Poster Metropolitan Opera's 'Guillaume Tell'
Bryan Hymel and Marina Rebeka in the Metropolitan Opera's production of Rossini's 'Guillaume Tell'
Marty Sohl/Met Opera

Classical news: Met Opera ash-thrower apologizes

Roger Kaiser has apologized for scattering his friend's cremains in the orchestra pit of the Metropolitan Opera. Kaiser says the offer to scatter ashes at the Met was "a sweet gesture to a dying friend that went completely and utterly wrong in ways that I could never have imagined." Amid fears about the nature of the powdery substance, Kaiser's ash-throwing caused the Met to cancel two performances. (New York Times)

Remembering Zoltán Kocsis

Hungarian pianist and conductor Zoltán Kocsis has died "after a long illness" at age 64, Hungary's National Philharmonic Orchestra has announced. A frequent guest conductor with top orchestras around the world, Kocsis was particularly lauded for his interpretations of Bartok. (The Guardian)

A literary prize for Philip Glass

Bob Dylan isn't the only musician winning literary prizes: American composer Philip Glass has been named the winner of this year's Chicago Tribune Literary Prize. The award recognizes his 2015 memoir, Words Without Music. (Chicago Tribune)

Nonprofits fund classical music critic at Boston Globe

With fewer and fewer publications employing classical music critics, what's to become of classical music coverage in mainstream media? The Boston Globe is trying one possible solution: their classical critic, Zoë Madonna, is being funded for ten months by a coalition of nonprofit organizations. The paper promises that Madonna will remain independent, addressing concerns that some of the funding organizations also support the very music Madonna is meant to be independently evaluating. (New York Times)

A classical boy band?

A Berlin producer is hoping to capitalize on the kind of buzz surrounding pop-music boy bands like One Direction with a new boy-band that plays classical music (or, at least, classical instruments). The Symphoniacs comprise seven attractive young men from around the world, and producer Andy Leomar hopes they can build on their German success to achieve international fame. (Classic FM)

https://www.youtube.com/watch?v=9NjTpkjFjTo

Boy donates Bar Mitzvah cash to striking musicians

Young Jonah Hertzman is doing what he can to support the striking musicians of the Pittsburgh Symphony Orchestra: he's using his Bar Mitzvah money as "leverage" to support the musicians in their negotiations with management. "As soon as the strike ends," he writes on a crowdfunding page, "I will donate all the money I've raised here directly to the PSO itself." He's also raising awareness by pogo-sticking along the picket line.

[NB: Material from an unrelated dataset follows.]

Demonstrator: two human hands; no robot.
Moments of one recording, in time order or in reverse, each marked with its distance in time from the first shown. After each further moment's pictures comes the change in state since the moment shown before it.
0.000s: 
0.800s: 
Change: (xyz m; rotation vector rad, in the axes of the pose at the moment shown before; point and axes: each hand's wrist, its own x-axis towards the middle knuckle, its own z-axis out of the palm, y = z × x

Juilliard students rickroll protesters

Last week, members of the Westboro Baptist Church staged a protest at the Juilliard School, saying the school has "filled the nation with proud sodomites," according to one protest organizer. The students responded by rickrolling the protesters with an arrangement of Rick Astley’s "Never Gonna Give You Up."

Katherine Jenkins sings on a plane

To celebrate its new service to Moscow, British Airways enlisted soprano Katherine Jenkins to entertain passengers along with dancers from the Bolshoi Ballet. As Norman Lebrecht notes, though, the effect is slightly less impressive when you watch passenger videos as opposed to the official, close-miked, video.